:: ABOUT THIS TASK ::
Every line of the records below should be restated exactly.

[Items listed in a dataset]

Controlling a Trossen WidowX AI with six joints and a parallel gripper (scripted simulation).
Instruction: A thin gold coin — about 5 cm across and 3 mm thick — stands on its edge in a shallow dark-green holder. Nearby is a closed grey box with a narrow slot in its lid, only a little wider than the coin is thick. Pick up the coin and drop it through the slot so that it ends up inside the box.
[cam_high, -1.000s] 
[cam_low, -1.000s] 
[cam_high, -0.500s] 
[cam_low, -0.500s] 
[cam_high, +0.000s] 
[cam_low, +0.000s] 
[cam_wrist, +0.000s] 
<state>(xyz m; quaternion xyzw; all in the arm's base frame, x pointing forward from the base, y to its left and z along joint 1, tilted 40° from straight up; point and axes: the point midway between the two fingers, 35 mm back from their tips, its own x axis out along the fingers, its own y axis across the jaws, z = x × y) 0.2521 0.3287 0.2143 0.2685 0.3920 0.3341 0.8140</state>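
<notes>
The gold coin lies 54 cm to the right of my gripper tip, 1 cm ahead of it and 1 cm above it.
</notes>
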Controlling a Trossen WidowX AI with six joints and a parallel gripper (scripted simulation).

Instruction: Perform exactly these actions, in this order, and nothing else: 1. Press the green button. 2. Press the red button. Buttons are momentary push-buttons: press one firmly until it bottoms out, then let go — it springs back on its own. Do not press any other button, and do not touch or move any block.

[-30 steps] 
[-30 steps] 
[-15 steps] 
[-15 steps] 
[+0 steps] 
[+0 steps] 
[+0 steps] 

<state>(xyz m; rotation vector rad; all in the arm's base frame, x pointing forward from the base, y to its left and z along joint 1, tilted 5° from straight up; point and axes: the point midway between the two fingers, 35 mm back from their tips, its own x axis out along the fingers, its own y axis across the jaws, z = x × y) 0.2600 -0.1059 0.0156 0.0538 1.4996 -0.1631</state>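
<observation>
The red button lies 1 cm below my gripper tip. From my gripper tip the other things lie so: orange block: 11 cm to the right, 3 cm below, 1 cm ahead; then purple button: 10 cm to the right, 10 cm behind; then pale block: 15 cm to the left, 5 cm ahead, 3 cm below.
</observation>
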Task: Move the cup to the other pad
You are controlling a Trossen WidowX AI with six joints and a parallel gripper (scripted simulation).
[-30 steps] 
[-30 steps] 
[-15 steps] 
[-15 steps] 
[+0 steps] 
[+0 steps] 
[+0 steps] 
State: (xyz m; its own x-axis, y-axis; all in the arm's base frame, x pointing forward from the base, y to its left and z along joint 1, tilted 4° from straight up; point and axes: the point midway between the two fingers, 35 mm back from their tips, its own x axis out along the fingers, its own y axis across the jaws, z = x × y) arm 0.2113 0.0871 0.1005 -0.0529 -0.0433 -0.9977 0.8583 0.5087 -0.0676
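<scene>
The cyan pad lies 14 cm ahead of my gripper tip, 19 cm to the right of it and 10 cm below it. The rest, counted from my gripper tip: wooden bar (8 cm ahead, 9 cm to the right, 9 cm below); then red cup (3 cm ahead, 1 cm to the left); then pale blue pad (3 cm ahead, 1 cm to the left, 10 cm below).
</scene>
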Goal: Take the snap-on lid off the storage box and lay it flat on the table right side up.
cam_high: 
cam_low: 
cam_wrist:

:: SOLVED EXERCISE ::
Controlling a Trossen WidowX AI with six joints and a parallel gripper (scripted simulation).
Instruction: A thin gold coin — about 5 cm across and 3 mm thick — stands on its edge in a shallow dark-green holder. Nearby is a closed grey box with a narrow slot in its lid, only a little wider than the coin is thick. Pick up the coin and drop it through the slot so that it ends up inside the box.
[cam_high, -1.000s] 
[cam_low, -1.000s] 
[cam_high, -0.500s] 
[cam_low, -0.500s] 
[cam_high, +0.000s] 
[cam_low, +0.000s] 
[cam_wrist, +0.000s] 
<state>(xyz m; quaternion xyzw; all in the arm's base frame, x pointing forward from the base, y to its left and z along joint 1, tilted 40° from straight up; point and axes: the point midway between the two fingers, 35 mm back from their tips, its own x axis out along the fingers, its own y axis across the jaws, z = x × y) 0.2521 0.3287 0.2143 0.2685 0.3920 0.3341 0.8140</state>
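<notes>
The gold coin lies 54 cm to the right of my gripper tip, 1 cm ahead of it and 1 cm above it.
</notes>
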Controlling a Trossen WidowX AI with six joints and a parallel gripper (scripted simulation).

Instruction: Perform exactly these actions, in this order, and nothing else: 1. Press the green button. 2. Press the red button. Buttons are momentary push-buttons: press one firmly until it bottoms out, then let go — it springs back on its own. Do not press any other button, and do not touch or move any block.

[-30 steps] 
[-30 steps] 
[-15 steps] 
[-15 steps] 
[+0 steps] 
[+0 steps] 
[+0 steps] 

<state>(xyz m; rotation vector rad; all in the arm's base frame, x pointing forward from the base, y to its left and z along joint 1, tilted 5° from straight up; point and axes: the point midway between the two fingers, 35 mm back from their tips, its own x axis out along the fingers, its own y axis across the jaws, z = x × y) 0.2600 -0.1059 0.0156 0.0538 1.4996 -0.1631</state>
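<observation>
The red button lies 1 cm below my gripper tip. From my gripper tip the other things lie so: orange block: 11 cm to the right, 3 cm below, 1 cm ahead; then purple button: 10 cm to the right, 10 cm behind; then pale block: 15 cm to the left, 5 cm ahead, 3 cm below.
</observation>
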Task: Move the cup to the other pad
You are controlling a Trossen WidowX AI with six joints and a parallel gripper (scripted simulation).
[-30 steps] 
[-30 steps] 
[-15 steps] 
[-15 steps] 
[+0 steps] 
[+0 steps] 
[+0 steps] 
State: (xyz m; its own x-axis, y-axis; all in the arm's base frame, x pointing forward from the base, y to its left and z along joint 1, tilted 4° from straight up; point and axes: the point midway between the two fingers, 35 mm back from their tips, its own x axis out along the fingers, its own y axis across the jaws, z = x × y) arm 0.2113 0.0871 0.1005 -0.0529 -0.0433 -0.9977 0.8583 0.5087 -0.0676
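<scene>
The cyan pad lies 14 cm ahead of my gripper tip, 19 cm to the right of it and 10 cm below it. The rest, counted from my gripper tip: wooden bar (8 cm ahead, 9 cm to the right, 9 cm below); then red cup (3 cm ahead, 1 cm to the left); then pale blue pad (3 cm ahead, 1 cm to the left, 10 cm below).
</scene>
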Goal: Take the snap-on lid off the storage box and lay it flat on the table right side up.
cam_high: 
cam_low: 
cam_wrist:

There is nothing more to this answer.